* _WORK INSTRUCTION_:
An unchanged copy of each entry below is needed; keep the pictures out of it.

Dataset records:
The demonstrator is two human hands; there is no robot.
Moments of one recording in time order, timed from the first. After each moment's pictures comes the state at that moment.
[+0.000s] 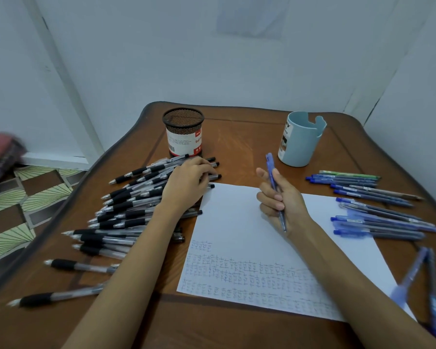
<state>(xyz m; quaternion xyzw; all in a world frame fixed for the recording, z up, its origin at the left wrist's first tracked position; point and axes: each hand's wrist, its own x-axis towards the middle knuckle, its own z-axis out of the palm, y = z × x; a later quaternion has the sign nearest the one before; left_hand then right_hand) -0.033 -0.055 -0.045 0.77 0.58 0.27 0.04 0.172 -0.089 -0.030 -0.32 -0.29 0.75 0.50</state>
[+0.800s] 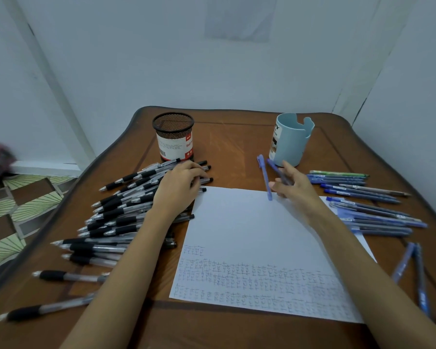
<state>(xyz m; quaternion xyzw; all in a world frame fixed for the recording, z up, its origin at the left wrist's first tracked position) -0.033 -0.055 -0.045 0.77 0.58 0.27 0.04 0.219 -0.064 -0.032 -0.56 -0.56 0.44 0.42</state>
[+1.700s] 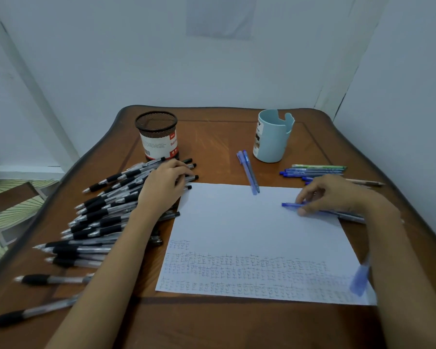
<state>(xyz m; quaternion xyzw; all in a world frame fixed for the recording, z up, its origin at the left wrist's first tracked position) -0.033 -0.057 -0.045 0.77 0.57 0.28 0.04 0.303 -0.092 0.016 -0.63 -0.72 0.30 0.03</state>
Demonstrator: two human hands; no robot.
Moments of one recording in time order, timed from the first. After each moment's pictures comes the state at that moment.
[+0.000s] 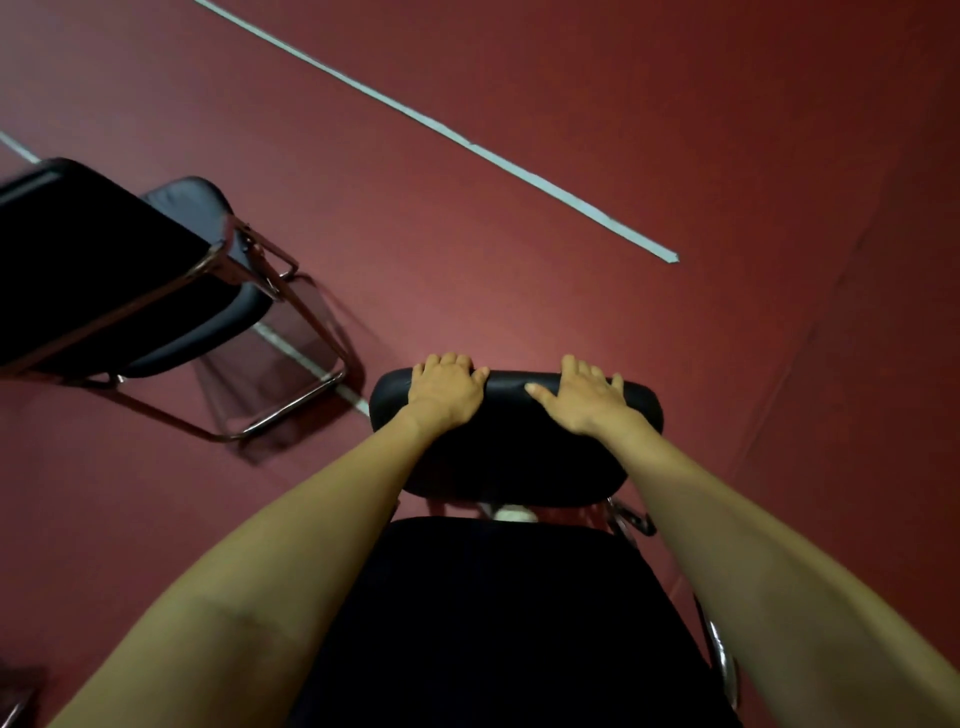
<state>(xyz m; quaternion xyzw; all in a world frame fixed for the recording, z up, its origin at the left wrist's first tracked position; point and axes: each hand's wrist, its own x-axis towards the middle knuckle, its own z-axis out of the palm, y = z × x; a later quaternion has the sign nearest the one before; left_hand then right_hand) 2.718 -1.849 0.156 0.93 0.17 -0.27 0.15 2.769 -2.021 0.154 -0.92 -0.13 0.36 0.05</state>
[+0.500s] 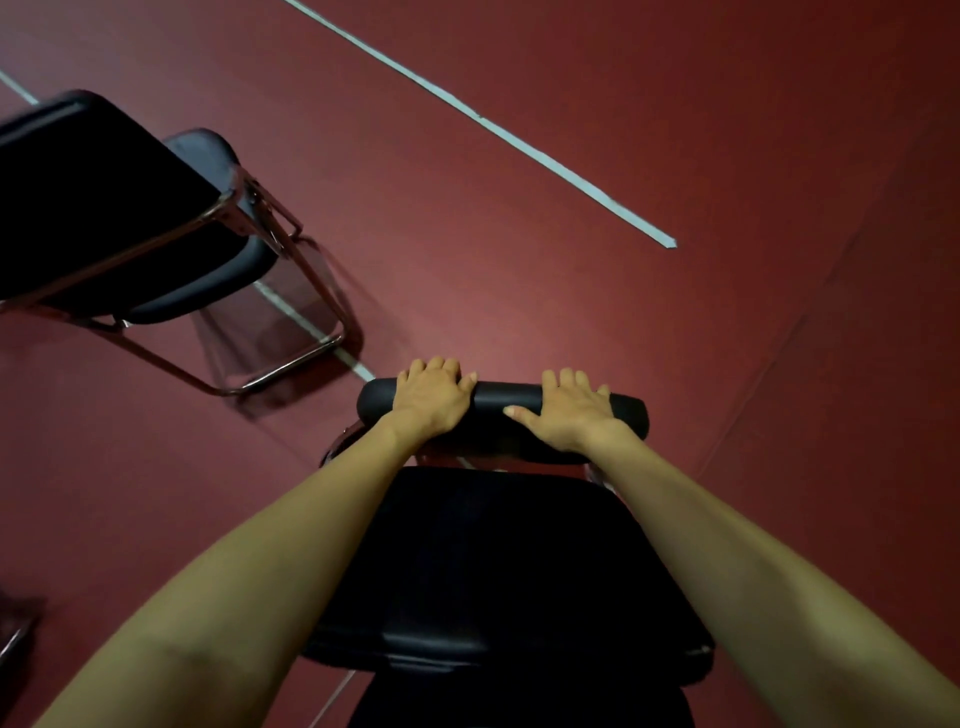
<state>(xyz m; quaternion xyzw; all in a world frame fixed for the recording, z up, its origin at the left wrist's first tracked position) 2.644 -1.874 0.179 0.92 0.20 -0.28 0.18 2.698 -2.043 0.180 -0.91 -0.21 0.37 -0.02</state>
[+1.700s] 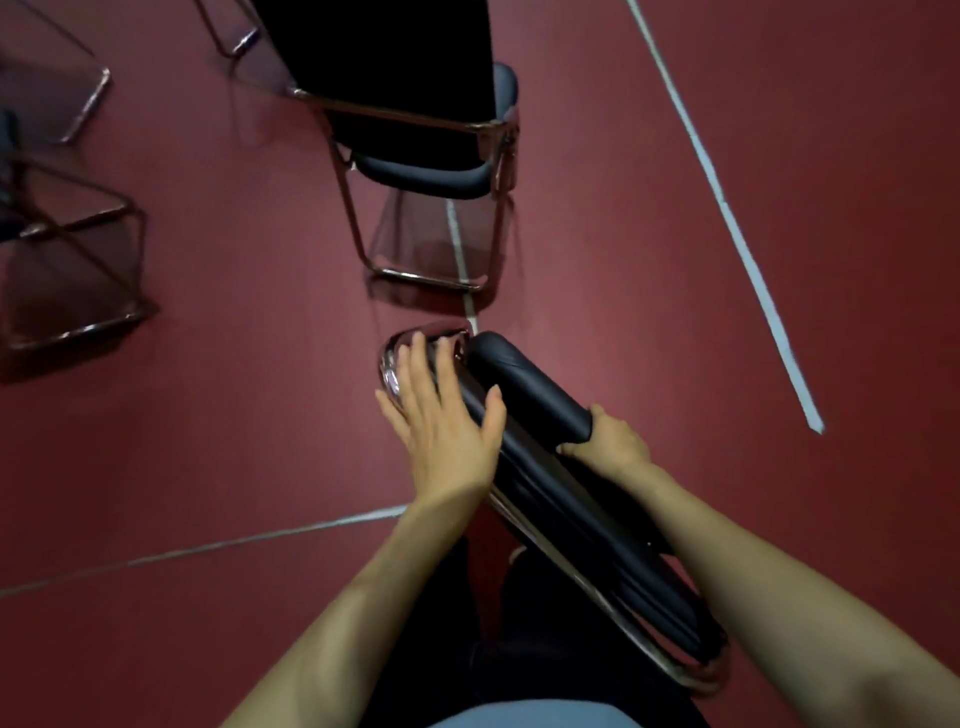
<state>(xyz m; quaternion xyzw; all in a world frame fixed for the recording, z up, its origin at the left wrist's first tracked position) 2.516 -1.952 0.237 0.75 0.59 0.19 0.23 2.702 -2.015 0.154 -0.84 -0.36 0.40 0.00</state>
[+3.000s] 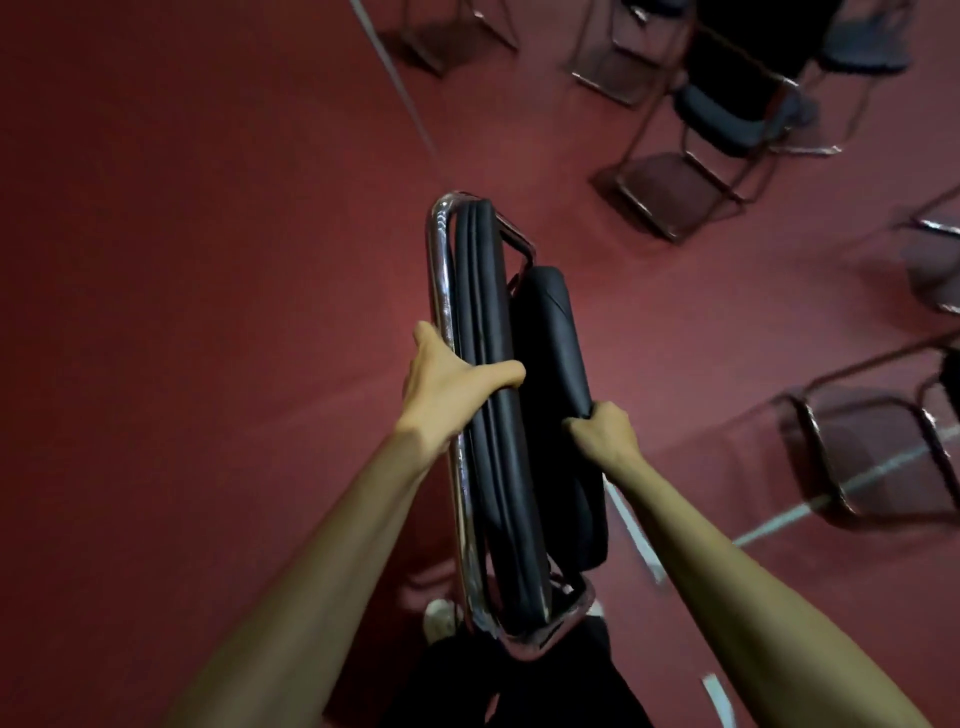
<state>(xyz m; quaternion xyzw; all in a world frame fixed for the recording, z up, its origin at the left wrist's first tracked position) 2.108 -2.366 0.337 0.08 0.81 0.50 0.31 2.221 -2.217 0.224 -0.51 -0.77 0.38 -0.09</state>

* _TASK ANSWER_:
The demonstrator is two human hands; there is no robot.
Moments of one recording in time order, timed from the first. After each moment's pictures comes the state at that moment.
[+0.000s] 
<state>(xyz m; quaternion xyzw; all in a world frame fixed for the recording, z up, its origin at the left wrist's first tracked position; point and axes: each hand's wrist, its own x-axis towards the middle knuckle, its own z-axis out of the palm, y = z × x; a later quaternion has the sign nearest the one before; left_hand then right_hand) -0.033 -0.055 -0.045 0.77 0.58 0.27 0.04 0.172 -0.089 -0.030 -0.32 -0.29 0.75 0.50</state>
[+0.800s] 
<state>(xyz m; quaternion xyzw; all in a world frame fixed for the recording, z up, its origin at the left wrist's first tracked position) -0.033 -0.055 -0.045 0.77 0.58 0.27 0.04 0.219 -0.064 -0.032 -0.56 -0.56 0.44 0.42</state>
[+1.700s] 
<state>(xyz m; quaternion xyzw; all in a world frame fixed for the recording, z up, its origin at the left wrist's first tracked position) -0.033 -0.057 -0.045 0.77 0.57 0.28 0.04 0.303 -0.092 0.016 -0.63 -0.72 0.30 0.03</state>
Demonstrator: two human hands; no robot.
Moments of one recording in time order, timed from the first. After each moment's pictures comes the state at that moment.
[+0.000s] 
<state>(xyz m; quaternion xyzw; all in a world frame fixed for the recording, z up, its origin at the left wrist's first tracked position; point and axes: each hand's wrist, its own x-axis towards the middle knuckle, its own z-axis out of the palm, y = z × x; a later quaternion has the sign nearest the one before; left_hand then right_hand) 2.718 -1.849 0.156 0.93 0.17 -0.27 0.15 2.769 -2.021 0.154 -0.92 -0.13 0.36 0.05</state>
[+0.500s] 
<state>(xyz m; quaternion xyzw; all in a world frame fixed for the recording, z up, its origin at the left wrist's first tracked position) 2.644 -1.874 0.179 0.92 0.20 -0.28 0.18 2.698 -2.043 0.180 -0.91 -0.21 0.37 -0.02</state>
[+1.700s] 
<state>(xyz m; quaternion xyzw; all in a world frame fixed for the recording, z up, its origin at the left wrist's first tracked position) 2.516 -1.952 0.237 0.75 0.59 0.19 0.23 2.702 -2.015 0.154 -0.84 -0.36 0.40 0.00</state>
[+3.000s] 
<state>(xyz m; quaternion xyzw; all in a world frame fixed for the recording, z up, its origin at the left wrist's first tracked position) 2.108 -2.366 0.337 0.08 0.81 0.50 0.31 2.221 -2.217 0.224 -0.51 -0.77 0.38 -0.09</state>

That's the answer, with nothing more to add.